Pasos de danza sobre el filo de una navaja
por Marcos GandíaAunque inevitablemente se va a comparar esta decadente, politizada y metafórica Suspiria de Luca Guadagnino con la imperecedera, fascinante, críptica y magistral Suspiria del maestro Dario Argento, la verdad es que no tiene nada que ver la una con la otra. Sí, tenemos una escuela de baile, asimismo sita en el Friburgo de los años 70, esa Alemania de un esoterismo soterrado que en realidad es una alegoría sobre el fascismo latente, y a una joven alumna extranjera que aterriza en ese claustrofóbico universo para ser devorada por fuerzas sobrenaturales. Y sin embargo, no estamos ante un relato de brujas, de esas tres madres sobre las que Argento construyó sus arquitecturas del Mal (femenino, Judiths diabólicas y demoníacas que cortaban las cabezas de los hombres), sino ante una galería de espejos sobre la condición femenina.
Es precisamente una sala de espejos la que une, por un efímero y sangriento instante, a la Suspiria de 1977 con la Suspiria del 2018. Es el único momento en que de verdad el film de Guadagnino mira (¿desde acaso un reflejo?) al género terrorífico, al fantástico, para de seguida abandonarlo (respetuosamente) y proseguir su relectura de la Maldad europea, de la Europa podrida, pero no por ese aquelarre que hoy acusarían de misógino que permitía a Dario Argento fabular con ideas sobre la virginidad, el sexo y los ciclos (rojos, nocturnos) menstruales. El autor de Call me by your name sublima a Argento, y con él a toda la tradición y la escuela del fantastique europeo. Es una operación que ya efectuó en Yo soy el amor, donde vampirizaba con fervor y febril desenfreno estético a Luchino Visconti para hacer al final algo diferente. Su Suspiria se permite repetir dos veces una misma escena y conversación (con Tilda Swinton en ambas, pero en una de ellas masculinizada y envejecida) para decirnos que las libertades y los logros (empezando por ese feminismo que hoy parece centrar todos los discursos posibles) de los años 60 empezaron a bailar con el diablo en los 70, y que ese Mal que sobrevuela por encima de las protagonistas de la película va a permanecer décadas hasta quedar en ese espejo del futuro donde ese viejo profesor (aquí más la bruja de la versión original de Argento), que es ese fascismo que pervive en letárgico sueño, va a seguir hechizando las academias de danza, al género femenino.
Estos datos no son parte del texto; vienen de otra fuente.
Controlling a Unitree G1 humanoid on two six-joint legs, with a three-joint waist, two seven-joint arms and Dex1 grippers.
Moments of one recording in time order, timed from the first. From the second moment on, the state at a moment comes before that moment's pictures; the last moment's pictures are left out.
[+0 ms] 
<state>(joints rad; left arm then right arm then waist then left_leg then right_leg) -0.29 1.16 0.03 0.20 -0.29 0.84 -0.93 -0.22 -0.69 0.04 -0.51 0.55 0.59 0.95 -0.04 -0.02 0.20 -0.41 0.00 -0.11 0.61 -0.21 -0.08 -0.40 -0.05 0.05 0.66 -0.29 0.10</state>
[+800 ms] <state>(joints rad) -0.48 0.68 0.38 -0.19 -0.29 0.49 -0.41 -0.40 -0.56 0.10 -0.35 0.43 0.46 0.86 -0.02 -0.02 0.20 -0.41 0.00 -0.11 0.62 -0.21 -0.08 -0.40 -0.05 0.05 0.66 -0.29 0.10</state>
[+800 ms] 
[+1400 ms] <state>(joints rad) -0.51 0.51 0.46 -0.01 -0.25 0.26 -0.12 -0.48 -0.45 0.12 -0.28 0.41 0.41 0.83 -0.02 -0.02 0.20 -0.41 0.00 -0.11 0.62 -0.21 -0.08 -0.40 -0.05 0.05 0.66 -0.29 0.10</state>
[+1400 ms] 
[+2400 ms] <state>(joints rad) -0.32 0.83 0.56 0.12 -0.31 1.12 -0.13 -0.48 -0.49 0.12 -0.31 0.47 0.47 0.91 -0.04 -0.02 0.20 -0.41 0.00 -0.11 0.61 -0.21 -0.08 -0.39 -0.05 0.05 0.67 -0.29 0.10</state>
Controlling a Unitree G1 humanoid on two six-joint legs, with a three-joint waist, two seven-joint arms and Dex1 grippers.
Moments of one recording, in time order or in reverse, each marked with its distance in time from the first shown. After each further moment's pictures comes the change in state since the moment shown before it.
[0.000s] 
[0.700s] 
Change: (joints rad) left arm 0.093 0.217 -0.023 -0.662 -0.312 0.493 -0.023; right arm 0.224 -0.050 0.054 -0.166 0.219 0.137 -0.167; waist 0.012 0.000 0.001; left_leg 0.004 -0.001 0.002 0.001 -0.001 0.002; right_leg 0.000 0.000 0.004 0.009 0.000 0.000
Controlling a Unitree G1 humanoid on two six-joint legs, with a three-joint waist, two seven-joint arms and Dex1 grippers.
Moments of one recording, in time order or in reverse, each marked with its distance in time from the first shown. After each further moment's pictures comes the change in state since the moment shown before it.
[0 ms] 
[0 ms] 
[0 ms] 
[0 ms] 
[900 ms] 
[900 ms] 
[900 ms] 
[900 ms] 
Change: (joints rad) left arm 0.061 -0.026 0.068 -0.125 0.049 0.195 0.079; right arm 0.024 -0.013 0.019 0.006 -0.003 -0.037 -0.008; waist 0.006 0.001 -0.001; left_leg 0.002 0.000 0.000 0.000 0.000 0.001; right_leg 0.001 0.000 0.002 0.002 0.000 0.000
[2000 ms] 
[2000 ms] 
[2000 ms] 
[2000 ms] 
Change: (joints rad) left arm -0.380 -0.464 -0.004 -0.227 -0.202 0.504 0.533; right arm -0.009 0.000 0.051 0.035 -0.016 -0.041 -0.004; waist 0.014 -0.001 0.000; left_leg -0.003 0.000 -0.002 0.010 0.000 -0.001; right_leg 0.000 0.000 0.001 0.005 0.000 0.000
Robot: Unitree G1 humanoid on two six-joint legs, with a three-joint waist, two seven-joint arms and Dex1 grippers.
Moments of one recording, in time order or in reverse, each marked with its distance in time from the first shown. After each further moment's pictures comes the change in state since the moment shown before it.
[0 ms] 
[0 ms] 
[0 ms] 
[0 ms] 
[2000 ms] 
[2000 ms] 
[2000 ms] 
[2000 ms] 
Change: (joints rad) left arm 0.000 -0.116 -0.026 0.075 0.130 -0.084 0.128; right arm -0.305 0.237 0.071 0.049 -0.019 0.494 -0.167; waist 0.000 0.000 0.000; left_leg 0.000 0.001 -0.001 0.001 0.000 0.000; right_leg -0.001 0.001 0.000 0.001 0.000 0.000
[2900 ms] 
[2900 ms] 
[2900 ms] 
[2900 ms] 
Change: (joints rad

Inevitablemente vamos a mirar y a juzgar a esta Suspiria a partir de las cromáticas sensaciones, las inexplicables y orgánicas sensaciones que la otra Suspiria sigue provocándonos en cada nuevo visionado. Si la entendemos como otra cosa, como un ensayo cerebral que no reniega de la exuberancia visual y los colores otoñales de la decadencia absoluta, disfrutaremos de este juego, acaso más cercano al universo de Michael Powell (Las zapatillas rojas meets El fotógrafo del pánico) que al del firmante de Inferno.